Willow gave me a shy smile, and I didn’t mean to return it, but I felt my cheeks rise at the sight of her.
I’d never reacted that way to anyone before—wet and cold and emotionally raw.
I couldn’t stop from returning her smile.
And I knew exactly what I was risking to keep the warmth of those smiles in my life.
“Yeah. I gotta tell you a few things when you get home, too.”
“Sounds good,” he said, the connection cracking between us.
I waited for him to disconnect and let the words hang between us.
I had a feeling he wouldn’t want me as a ride or die when he knew about me and his sister.
But when I looked up and Willow was still smiling as she walked toward me, arms outstretched, I didn’t regret my decision at all.
I had a little more time with her before I had to blow everything up.
“I’ve never been so scared in my whole life,” she said, wrapping her arms around me. She’d peeled off her hoodie and was in a yellow T-shirt that hugged her curves. “Can we just forget today ever happened?”
I swallowed and leaned back, looking into her soft brown eyes. “He’s safe,” I said, feeling her arms wrap around my neck, her warm body against mine. “You can stop worrying.”
“Never, but I’m worried about you,” she said.
“That you’re going to run away from me again.
” She wrapped her arms around my neck more tightly, and I slid a hand up her back as she spoke into the crook of my neck.
“And I understand you think whatever this is is a betrayal. Nothing needs to happen, but…I don’t want you to go. ”
I cupped the back of her neck, my fingers crushing the wet curls at her nape. “Okay,” I said against the shell of her ear.
She pulled her head back and tipped her chin up. “Okay?”
I brushed my lips over her cheek. “Okay.” I dropped another kiss on her cheek, feeling the softness of her skin. “I’ll stay.”
Her eyes widened as if she expected me to deny her.

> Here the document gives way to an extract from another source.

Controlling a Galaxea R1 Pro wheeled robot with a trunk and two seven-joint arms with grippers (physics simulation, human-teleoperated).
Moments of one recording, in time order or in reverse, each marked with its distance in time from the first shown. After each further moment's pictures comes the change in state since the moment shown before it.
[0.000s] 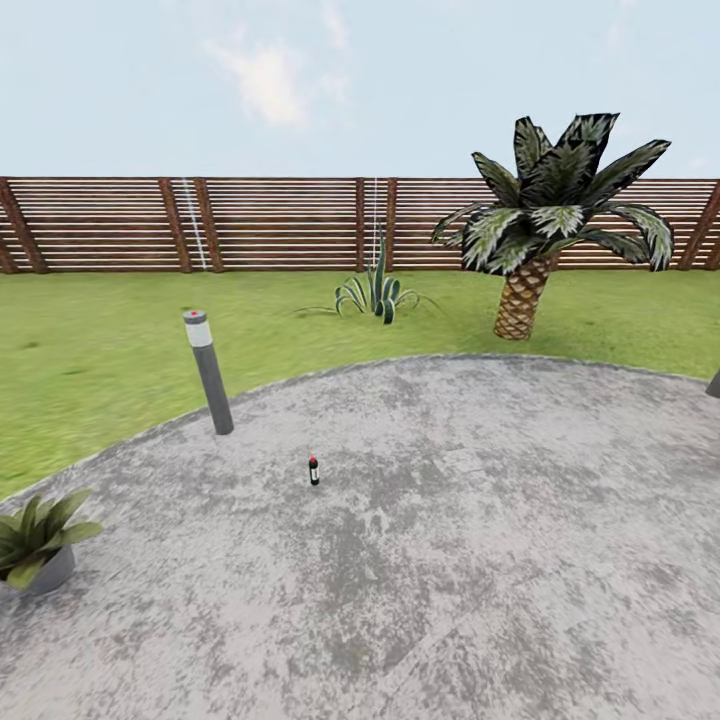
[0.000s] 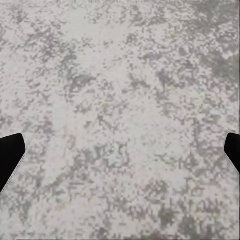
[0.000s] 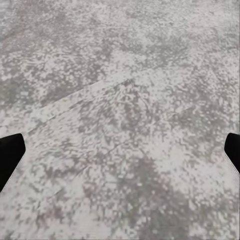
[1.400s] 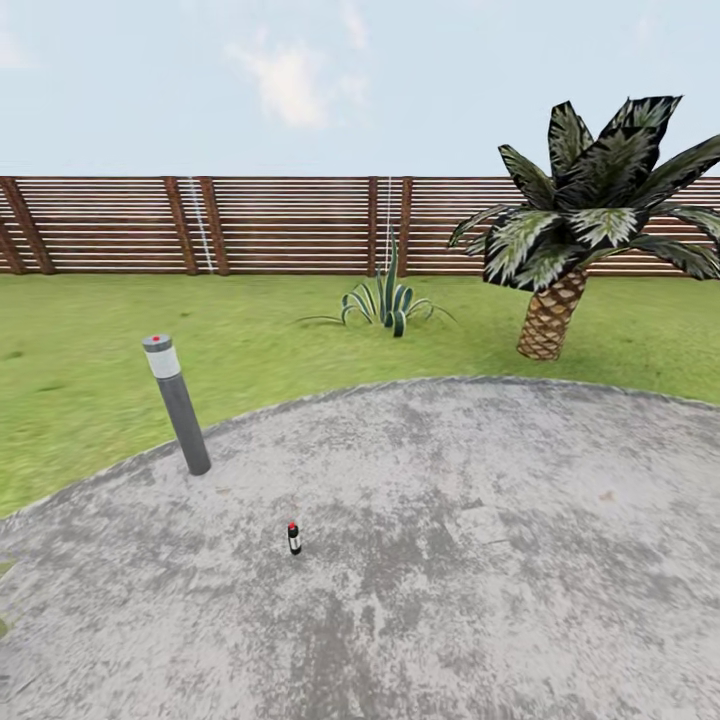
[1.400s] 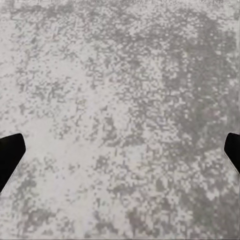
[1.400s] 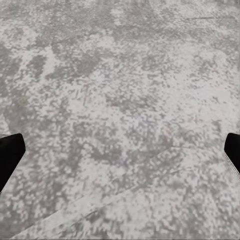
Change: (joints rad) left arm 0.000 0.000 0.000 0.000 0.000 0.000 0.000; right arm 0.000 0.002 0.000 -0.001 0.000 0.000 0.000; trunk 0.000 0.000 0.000
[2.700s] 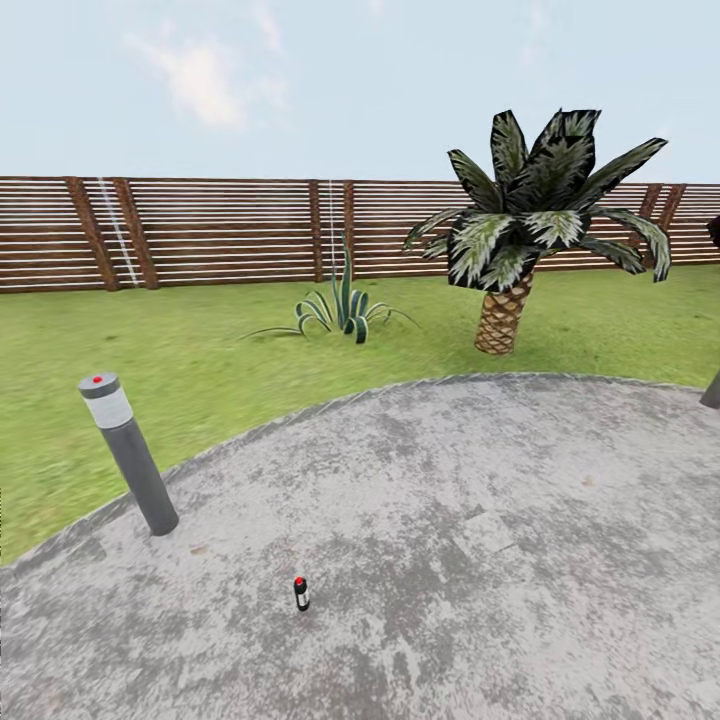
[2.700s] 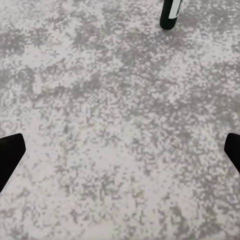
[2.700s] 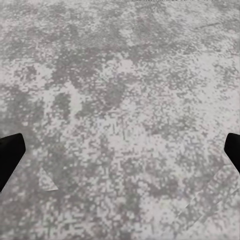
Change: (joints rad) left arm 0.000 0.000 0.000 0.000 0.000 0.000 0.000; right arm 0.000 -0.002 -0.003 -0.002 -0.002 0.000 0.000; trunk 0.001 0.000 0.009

I guess I’d attempted to. “With me?”
“And Gus,” I said, stroking the back of her neck and tugging her body closer to mine.

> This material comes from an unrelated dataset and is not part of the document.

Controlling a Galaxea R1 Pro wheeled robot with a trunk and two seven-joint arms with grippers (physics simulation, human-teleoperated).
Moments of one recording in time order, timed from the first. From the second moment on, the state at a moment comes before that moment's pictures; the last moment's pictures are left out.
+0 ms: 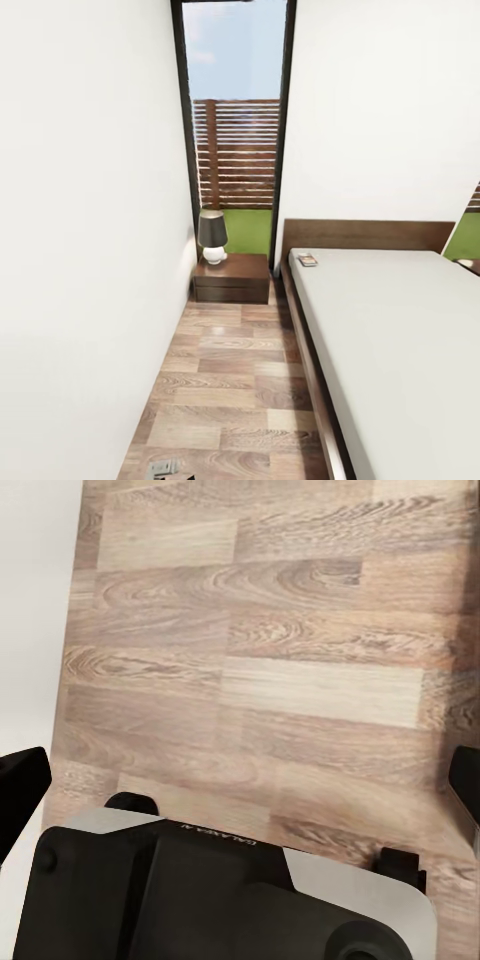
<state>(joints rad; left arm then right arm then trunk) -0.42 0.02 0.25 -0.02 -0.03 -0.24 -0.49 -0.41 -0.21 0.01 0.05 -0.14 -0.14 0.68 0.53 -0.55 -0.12</state>
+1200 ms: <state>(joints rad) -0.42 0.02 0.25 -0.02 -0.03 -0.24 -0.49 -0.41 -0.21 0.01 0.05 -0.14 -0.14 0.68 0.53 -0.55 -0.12</state>
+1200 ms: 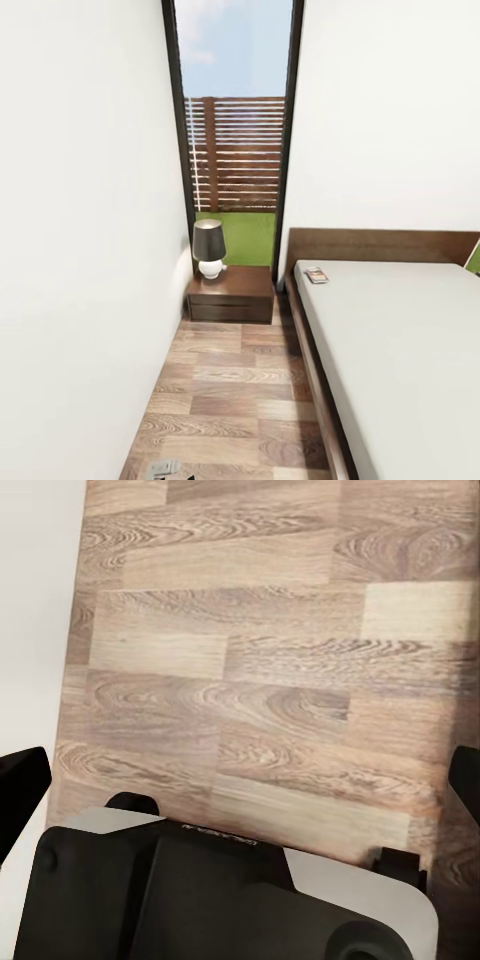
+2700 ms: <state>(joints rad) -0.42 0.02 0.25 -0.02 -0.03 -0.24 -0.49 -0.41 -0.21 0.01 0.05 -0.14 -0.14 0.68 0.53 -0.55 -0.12</state>
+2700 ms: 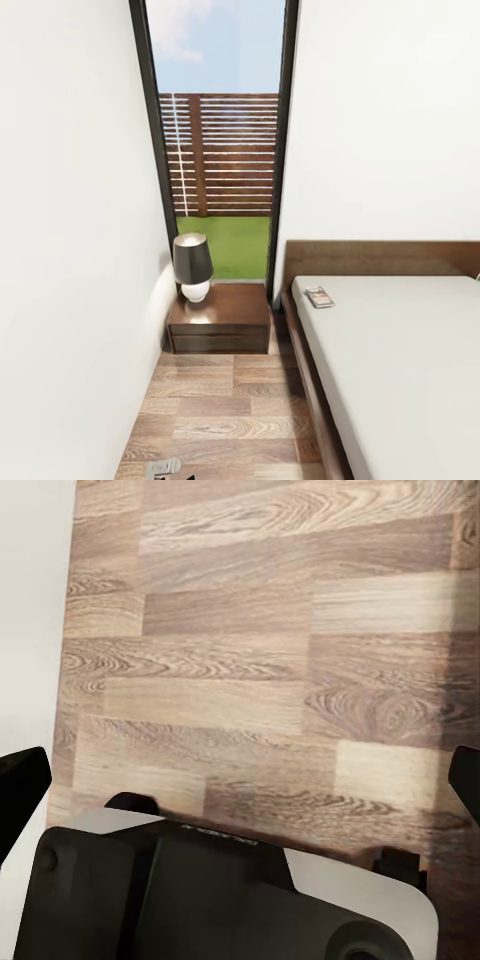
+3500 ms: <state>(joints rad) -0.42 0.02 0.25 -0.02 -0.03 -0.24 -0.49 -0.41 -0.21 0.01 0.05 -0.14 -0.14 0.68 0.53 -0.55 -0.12</state>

She opened her mouth, no doubt to throw something back at me, but I stopped her comeback, pressing my lips against hers.
The connection between us felt like it had grown even stronger than the first time we kissed, her mouth yielding to mine as our lips slid together and tongues danced.
Willow pulled herself against me, her body a delicious pressure against my own.
I’d never kissed someone like that before, like my whole life hung in the balance if I didn’t get one more touch, one more feel of her lips, one more stroke of her skin as I walked us clumsily toward the open front door.
“My God, Low,” I said when we broke the kiss, both catching our breath.
I swung the door shut behind us once we made it inside.
“I don’t expect anything,” she panted. “If helping me with my list, especially page two, feels like a betrayal to you, it’s okay. Nothing else needs to happen.”
I nodded and stepped closer, letting one hand slip to her back and the other behind her neck. “I want to help you finish your list.” I cupped the back of her neck and tipped her chin up to mine. “I’ve always wanted to. Just not fighting it anymore.”
“Really?”
I nodded and crashed my mouth against hers again. I was also done fighting how I felt about her, how she made me feel whole. I didn’t know how to tell her that yet, though, but I would tell her soon.